As I read on I came at last to the message (and the answer to my unvoiced query in the Consistory) which Pike left to the Brethren of the Craft. It is a message which should appeal to artists, particularly the artist in words who, though he seldom realizes it, is closer to the initiates than the chosen representatives of Cod.
"So religions decay into idle forms and the mummery of meaningless words. The Symbols remain, like the sea shells washed up from the depths, motionless and dead upon the sandy beaches of the ocean; and the Symbols are as voiceless and lifeless as the shells. Shall it always be so with Masonry, likewise? Or shall its ancient Symbols, inherited by it from the primitive faiths and most ancient initiations, be rescued from the enthralment of commonplace and trivial misinterpretation, be restored to their ancient high estate and again become the Holy Oracles of philosophical and religious Truth, their revelation of Divine Wisdom to our thoughtful ancestors; and thus make true and real the immense superiority of Freemasonry over all the modern and ephemeral associations that ape its forms and caricature its Symbolism?"

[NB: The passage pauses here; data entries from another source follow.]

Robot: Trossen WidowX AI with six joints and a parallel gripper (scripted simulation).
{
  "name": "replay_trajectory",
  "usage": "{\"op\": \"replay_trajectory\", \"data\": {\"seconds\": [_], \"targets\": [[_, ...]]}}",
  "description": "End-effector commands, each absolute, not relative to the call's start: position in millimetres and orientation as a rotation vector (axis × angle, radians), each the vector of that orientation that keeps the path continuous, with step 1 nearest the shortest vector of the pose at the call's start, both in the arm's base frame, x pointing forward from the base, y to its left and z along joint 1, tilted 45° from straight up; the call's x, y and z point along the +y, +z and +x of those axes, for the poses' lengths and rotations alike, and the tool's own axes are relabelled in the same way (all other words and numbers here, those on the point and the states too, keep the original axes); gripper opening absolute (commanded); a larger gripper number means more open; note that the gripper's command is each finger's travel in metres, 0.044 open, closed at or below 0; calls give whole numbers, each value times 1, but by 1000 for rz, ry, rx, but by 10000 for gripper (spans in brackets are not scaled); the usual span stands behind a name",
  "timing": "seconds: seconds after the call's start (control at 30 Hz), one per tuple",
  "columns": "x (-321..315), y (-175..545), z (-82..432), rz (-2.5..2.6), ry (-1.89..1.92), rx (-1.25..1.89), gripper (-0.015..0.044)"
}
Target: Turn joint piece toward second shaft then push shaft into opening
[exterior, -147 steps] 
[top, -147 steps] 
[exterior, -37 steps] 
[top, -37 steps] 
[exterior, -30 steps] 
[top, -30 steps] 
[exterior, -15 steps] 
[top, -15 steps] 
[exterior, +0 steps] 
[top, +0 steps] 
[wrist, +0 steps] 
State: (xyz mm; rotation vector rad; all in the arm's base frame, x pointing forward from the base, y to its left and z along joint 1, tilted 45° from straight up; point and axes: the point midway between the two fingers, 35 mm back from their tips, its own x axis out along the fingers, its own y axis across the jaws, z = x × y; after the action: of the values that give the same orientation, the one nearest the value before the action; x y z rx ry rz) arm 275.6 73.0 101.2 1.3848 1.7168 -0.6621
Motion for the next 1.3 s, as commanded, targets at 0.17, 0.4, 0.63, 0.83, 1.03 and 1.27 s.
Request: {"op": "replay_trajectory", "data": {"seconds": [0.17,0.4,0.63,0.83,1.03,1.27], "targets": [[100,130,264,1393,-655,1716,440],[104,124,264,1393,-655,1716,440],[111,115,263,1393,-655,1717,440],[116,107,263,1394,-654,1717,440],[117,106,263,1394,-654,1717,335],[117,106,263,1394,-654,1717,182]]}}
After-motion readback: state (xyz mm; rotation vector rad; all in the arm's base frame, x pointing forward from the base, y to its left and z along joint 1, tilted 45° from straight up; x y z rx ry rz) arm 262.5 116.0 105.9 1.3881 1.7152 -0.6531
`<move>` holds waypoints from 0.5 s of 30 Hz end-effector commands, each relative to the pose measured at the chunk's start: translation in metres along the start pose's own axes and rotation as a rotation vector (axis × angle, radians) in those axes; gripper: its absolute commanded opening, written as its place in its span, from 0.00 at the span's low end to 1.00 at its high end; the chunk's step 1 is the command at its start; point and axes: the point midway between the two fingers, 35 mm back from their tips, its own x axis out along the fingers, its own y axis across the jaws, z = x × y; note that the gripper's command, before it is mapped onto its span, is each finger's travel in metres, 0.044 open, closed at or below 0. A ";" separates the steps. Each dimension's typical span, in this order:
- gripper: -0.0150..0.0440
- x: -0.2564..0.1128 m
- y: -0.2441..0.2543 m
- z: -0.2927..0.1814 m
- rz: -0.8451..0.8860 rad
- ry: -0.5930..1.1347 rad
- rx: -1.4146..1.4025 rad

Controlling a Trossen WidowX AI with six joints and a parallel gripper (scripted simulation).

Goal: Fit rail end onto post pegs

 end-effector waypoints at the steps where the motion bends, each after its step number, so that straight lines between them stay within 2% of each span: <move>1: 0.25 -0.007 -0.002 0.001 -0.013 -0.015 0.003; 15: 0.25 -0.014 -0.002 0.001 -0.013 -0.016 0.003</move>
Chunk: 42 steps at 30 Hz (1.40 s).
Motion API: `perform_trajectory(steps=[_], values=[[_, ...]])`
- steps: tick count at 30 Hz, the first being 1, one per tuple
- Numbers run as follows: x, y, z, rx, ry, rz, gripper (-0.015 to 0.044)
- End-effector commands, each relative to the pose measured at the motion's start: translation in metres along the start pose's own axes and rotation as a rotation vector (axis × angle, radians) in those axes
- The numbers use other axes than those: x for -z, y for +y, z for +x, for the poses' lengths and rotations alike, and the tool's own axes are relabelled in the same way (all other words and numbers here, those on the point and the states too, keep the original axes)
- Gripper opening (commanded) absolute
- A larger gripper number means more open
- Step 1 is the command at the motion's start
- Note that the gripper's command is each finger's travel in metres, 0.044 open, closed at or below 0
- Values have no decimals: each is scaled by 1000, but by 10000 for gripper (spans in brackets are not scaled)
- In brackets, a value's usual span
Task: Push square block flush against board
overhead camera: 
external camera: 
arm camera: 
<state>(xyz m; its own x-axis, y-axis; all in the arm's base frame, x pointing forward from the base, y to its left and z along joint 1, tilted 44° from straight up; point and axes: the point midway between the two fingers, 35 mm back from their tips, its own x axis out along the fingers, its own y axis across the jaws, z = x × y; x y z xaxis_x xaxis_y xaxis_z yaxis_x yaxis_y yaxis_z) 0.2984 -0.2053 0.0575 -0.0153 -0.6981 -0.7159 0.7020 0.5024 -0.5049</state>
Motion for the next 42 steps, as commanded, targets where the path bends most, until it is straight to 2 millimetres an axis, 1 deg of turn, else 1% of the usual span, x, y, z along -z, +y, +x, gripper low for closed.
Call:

It seems almost incredible that in such a remote place as the Ozarks, in a century given over to crass materialism, there should have emerged a figure such as Albert Pike, self-educated, self-made, who combined in one magnificent, radiant personality the eminent qualities of poet, jurist, military leader, scholar, sage, Cabalist, Hermetist and grand old man of Masonry. In the photos of him one sees a resemblance to Whitman, that other great patriarchal figure of the 19th century. In both there were traces of strong sensuality. Pike, it is said, was a gourmand. "Six feet two inches tall, he had the proportions of a Hercules and the grace of an Apollo. A face and head massive and leonine, recalling in every feature some sculptor’s dream of a Grecian god." So one contemporary writes of him. Another describes him thus: "His broad expansive forehead, his serene countenance, and his powerful frame awoke thoughts in me of some being of a far-off time. The conventional dress of an American citizen did not seem suited to such a splendid personality. The costume of an ancient Greek would have been more in keeping with such a face and figure-such a habit as Plato wore when he discoursed upon divine philosophy to his students among the groves of the Academy at Athens, beneath the brilliant sun of Greece."
Remarkable that from a region looked upon by other Americans (unjustly, it is true) as being peopled with primitive, backward souls, there should step forth this truly royal figure of a man who could discourse with wisdom and grace on the teachings of Pythagoras, Plato, Hermes Trismegistus, Paracelsus, Confucius, Zoroaster, Eliphas Levi, Nicolas Flamel, Raymond Lulle and such like.
Extraordinary that in a milieu seemingly hostile to the study and pursuit of the arcane, this man, in Morals and Dogma, should have been able to summarize in a paragraph what eminent scholars elsewhere have failed to do in thick tomes. "One is filled with admiration," he writes, "on penetrating into the Sanctuary of the Kabalah, at seeing a doctrine so logical, so simple, and at the same time so absolute. The necessary union of ideas and signs, the consecration of the most fundamental realities by the primitive characters; the Trinity of Words, Letters and Numbers; a philosophy simple as the alphabet, profound and infinite as the Word; theorems more complete and luminous than those of Pythagoras; a theology summed up by counting on one’s fingers; an Infinite which can be held in the hollow of an infant’s hand; ten ciphers and twenty-two letters, a triangle, a square, and a circle-these are all the elements of Kabalah. These are the elementary principles of the written Word, reflection of that spoken Word that created the world!"